→ Problem: The answer is to be the data that follows, transcribed exactly, minus its pictures.

→ Data extract:
--- --- ---
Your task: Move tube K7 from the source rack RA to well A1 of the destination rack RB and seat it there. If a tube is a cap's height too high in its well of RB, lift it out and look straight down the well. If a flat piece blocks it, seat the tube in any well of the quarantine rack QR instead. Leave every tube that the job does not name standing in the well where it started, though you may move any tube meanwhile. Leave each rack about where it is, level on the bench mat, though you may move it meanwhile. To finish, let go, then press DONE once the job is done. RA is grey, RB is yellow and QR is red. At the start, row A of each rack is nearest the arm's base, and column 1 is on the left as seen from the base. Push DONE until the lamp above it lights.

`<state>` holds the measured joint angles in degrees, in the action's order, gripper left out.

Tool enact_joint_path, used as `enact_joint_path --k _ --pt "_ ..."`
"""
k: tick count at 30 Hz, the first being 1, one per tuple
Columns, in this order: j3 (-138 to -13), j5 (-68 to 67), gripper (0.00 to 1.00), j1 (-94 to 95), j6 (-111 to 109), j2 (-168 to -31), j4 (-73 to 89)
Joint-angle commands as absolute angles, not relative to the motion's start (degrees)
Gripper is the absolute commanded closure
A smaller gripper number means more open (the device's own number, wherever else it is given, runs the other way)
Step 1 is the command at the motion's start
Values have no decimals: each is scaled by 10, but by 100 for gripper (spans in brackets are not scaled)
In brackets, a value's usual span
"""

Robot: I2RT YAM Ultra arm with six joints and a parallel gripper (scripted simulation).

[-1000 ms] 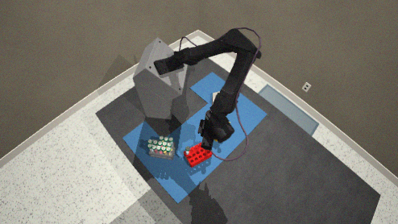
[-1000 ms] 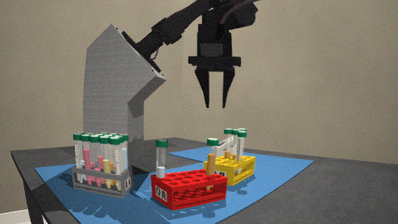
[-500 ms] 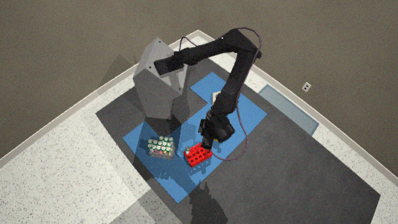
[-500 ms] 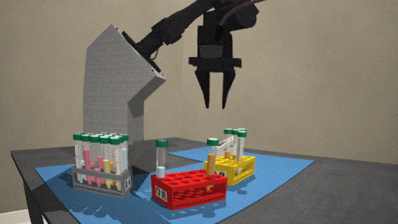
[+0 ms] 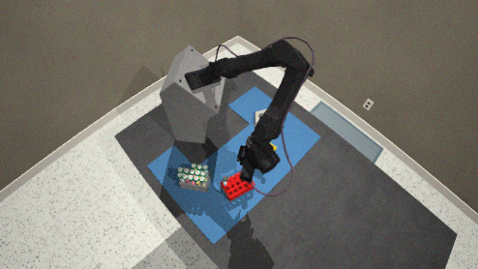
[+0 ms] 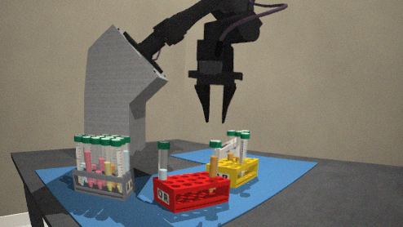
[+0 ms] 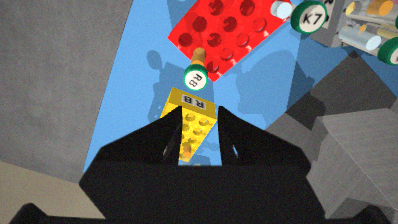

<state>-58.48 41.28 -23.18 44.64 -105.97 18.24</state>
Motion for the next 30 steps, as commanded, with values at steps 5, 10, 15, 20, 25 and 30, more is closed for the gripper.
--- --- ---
→ Exercise answer:
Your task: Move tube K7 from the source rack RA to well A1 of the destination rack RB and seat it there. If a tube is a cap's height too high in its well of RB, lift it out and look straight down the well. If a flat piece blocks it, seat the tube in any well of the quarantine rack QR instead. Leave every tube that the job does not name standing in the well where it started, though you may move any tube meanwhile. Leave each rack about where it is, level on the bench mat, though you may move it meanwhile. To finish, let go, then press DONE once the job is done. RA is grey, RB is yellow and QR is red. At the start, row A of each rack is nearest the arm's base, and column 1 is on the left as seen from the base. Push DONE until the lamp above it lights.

`<state>` holds the measured joint angles in degrees, in the action's order, gripper left out.

Tool enact_joint_path, used as `enact_joint_path --k _ --pt "_ ..."`
"""
k: tick count at 30 Hz, the first being 1, one per tuple
Columns, in this order: j3 (-138 to -13), j5 (-68 to 67), gripper (0.00 to 1.00), j1 (-94 to 95), j6 (-111 to 109), j2 (-168 to -31), j4 (-73 to 89)
Joint-angle commands as absolute angles, not relative to the motion's start (degrees)
Gripper is the absolute commanded closure
A smaller gripper number means more open (the device's own number, wherever else it is given, runs the other way)
Step 1 is the command at the motion's start
Values have no decimals: each is scaled by 10, but by 100 for gripper (spans in brackets are not scaled)
In brackets, a value's usual span
"""

Robot: I2RT YAM Ultra arm with six joints and a parallel gripper (scripted simulation).

[-1000 ms] 
[-1000 ms] 
[-500 ms] 
[-500 ms] 
[+0 ms] 
[+0 ms] 
[+0 ms] 

<state>-58.48 41.28 -23.18 44.64 -105.97 18.24</state>
Motion for the next 30 steps, as commanded, with values at steps 5, 10, 15, 20, 25 and 30, more is closed for the gripper.

No more output is required.